▶ **Directions**
Your task is to copy the listing exactly, with the pictures left out.

····················

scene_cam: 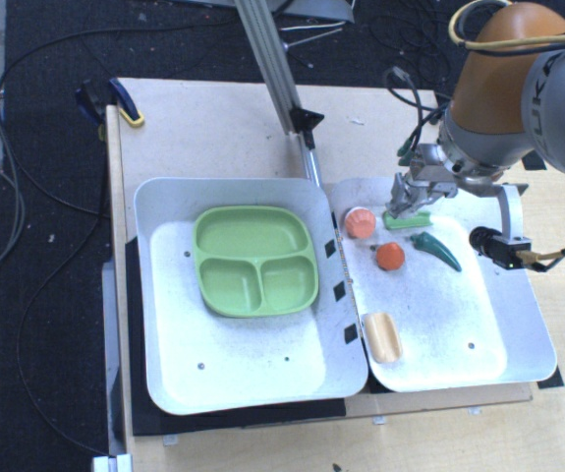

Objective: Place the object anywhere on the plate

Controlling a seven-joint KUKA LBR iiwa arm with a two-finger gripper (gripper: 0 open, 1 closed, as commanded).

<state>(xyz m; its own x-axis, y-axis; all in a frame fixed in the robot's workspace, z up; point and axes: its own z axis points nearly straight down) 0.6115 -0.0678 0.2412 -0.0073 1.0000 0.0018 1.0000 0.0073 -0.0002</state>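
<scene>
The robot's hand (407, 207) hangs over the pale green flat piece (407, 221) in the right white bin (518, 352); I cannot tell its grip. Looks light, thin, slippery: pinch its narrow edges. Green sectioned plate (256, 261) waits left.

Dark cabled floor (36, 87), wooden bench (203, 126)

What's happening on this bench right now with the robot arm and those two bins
A grey and orange robot arm reaches in from the right, its gripper low over the right bin, at a light green piece. Nearby in that bin lie a pinkish ball, a small orange-red ball, a dark green pepper-like item and a tan bread-like roll. The green divided plate sits in the left bin, with nothing on it yet.
</scene>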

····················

▶ **Solution to the problem**
scene_cam: 

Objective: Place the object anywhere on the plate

Controlling a seven-joint KUKA LBR iiwa arm with a two-finger gripper (gripper: 0 open, 1 closed, as commanded).

<state>(xyz m; its own x-axis, y-axis; all in a frame fixed in the robot's workspace, z up; point and axes: its own z axis points nearly straight down) 0.6115 -0.0678 0.2412 -0.0073 1.0000 0.0018 1.0000 0.0073 -0.0002</state>
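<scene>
The robot's hand (407, 207) hangs over the pale green flat piece (407, 221) in the right white bin (518, 352); I cannot tell its grip. Looks light, thin, slippery: pinch its narrow edges. Green sectioned plate (256, 261) waits left.

Dark cabled floor (36, 87), wooden bench (203, 126)

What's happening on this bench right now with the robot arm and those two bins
A grey and orange robot arm reaches in from the right, its gripper low over the right bin, at a light green piece. Nearby in that bin lie a pinkish ball, a small orange-red ball, a dark green pepper-like item and a tan bread-like roll. The green divided plate sits in the left bin, with nothing on it yet.
</scene>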

No more output is required.